The Months of November 2017 to March of 2018 were spent heavy in job search, knowing the days were ticking down toward the end of my bankruptcy I could really start to attack it.  I set a daily routine of waiting for Holly to carry out her morning ablutions, breakfast and hair straightening ritual  and get off to work, listening for the key to turn in the outside of the front door lock before I’d venture down stairs, make a cuppa, set up my laptop and books and open the breakfast bar ‘office’.  I knew the exact date and time that my bankruptcy would finally end and also knew I had to ensure that I did not start work prior to this date.  My particular profession has a very long road to employment and the recruitment process literally takes anywhere from 3 to 12 months.  I had to work extremely hard at the job centre to convince them of this fact as they simply thought I could sit an interview on the Friday to start on the Monday.   I sat numerous tests, evaluations, exams, interviews and technical testing during these months with a handful (that bothered to reply to my applications) of companies.  Some worked and some didn’t and others I am still waiting for !  I literally spent every penny I had from my benefits and loans from friends to attend these assessments, interviews and tests all around the UK.  I was literally drinking SlimFast powdered drinks twice a day to ensure my body was given some Vitamins and minerals as I had no money at all to even buy proper food once the travel costs for the interviews was spent out.  Christmas passed and the heavy snows of February and March came and went, just like the wave of rejection emails I kept receiving.  One of the jobs I applied for was abroad and I managed to fund a cheap flight and hotel room to attend the interviews and assessments only to find that the Job Centre would not help with any costs involved at all as the job interview was outside the UK; that one interview and assessment day alone took the entire month of March benefit money that I was given.
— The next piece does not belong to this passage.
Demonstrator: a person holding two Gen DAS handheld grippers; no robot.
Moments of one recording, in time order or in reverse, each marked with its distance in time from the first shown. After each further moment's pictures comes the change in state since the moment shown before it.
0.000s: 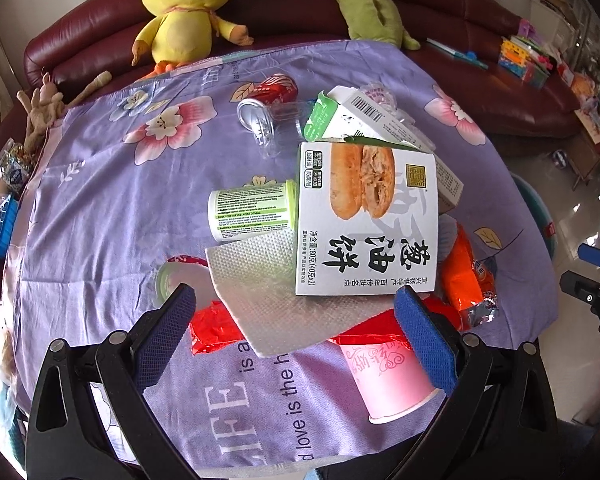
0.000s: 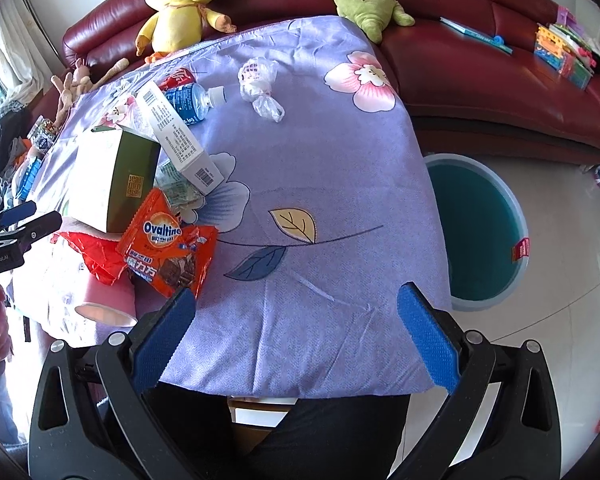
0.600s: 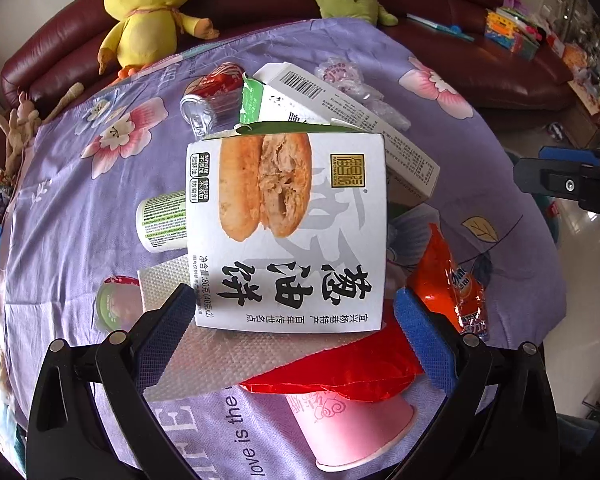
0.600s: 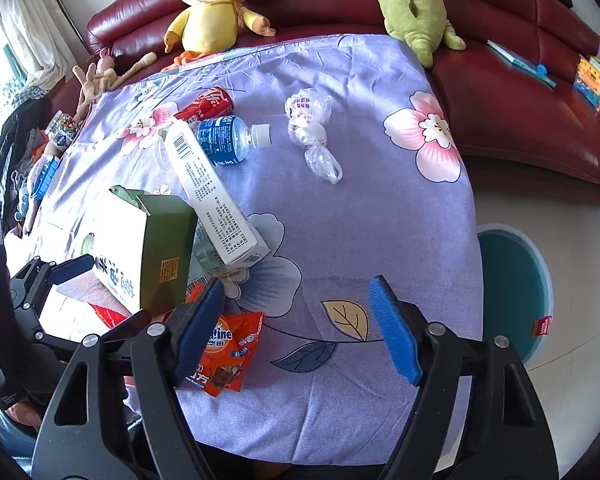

As April rolled by I received an Email from a UK company asking me for an interview and technical testing within the next 2 weeks.  It came on the very same day that Holly said she needed me to leave the house as her daughter needed to return home for personal reasons.  I had to leave within the next two weeks.  I sat alone in a pub on the opposite side of town from Hollys house later that very same day swimming in a pint a Guinness and made a call to a friend who lived 200 miles away to ask if he had a spare room for a few months.  Jim lives on the Welsh Borders and had recently split up from his partner too.  We had been talking for some time and he knew of my predicament and had kindly already offered to help out if ever required.  He welcomed me and told me not to worry.  Not only could I not secure employment, but I now had to leave the town I had been living in for almost 10 years which meant leaving the relative comfort and succour of friends and of friendly faces and places, my postal address from Marks flat where I could still receive mail and feel like a human being.  Away too from simple things like my doctors and dentists which I spent 6 months trying to get on their books when I first arrived in the town, and having now to endure the rigmarole of having to complete another welfare application to transfer Job Centres.   After my third pint of the black stuff I received a phone call from a friend called Stuart who needed a hand moving house that weekend – “Why not mate, what could possibly go wrong?” I replied as I ordered my fourth.